* _WHAT IS REQUIRED_
Each line in the listing below that contains "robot" should be returned.

* _DATA BELOW_
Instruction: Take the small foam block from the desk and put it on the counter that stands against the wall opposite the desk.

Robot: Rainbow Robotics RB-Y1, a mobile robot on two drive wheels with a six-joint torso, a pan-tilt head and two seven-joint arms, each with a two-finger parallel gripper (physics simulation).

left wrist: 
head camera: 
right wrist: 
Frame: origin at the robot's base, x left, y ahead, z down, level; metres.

* _TASK ANSWER_
Robot: Rainbow Robotics RB-Y1, a mobile robot on two drive wheels with a six-joint torso, a pan-tilt head and two seven-joint arms, each with a two-finger parallel gripper (physics simulation).
Frame: origin at the robot's base, x left, y ahead, z down, level; metres.

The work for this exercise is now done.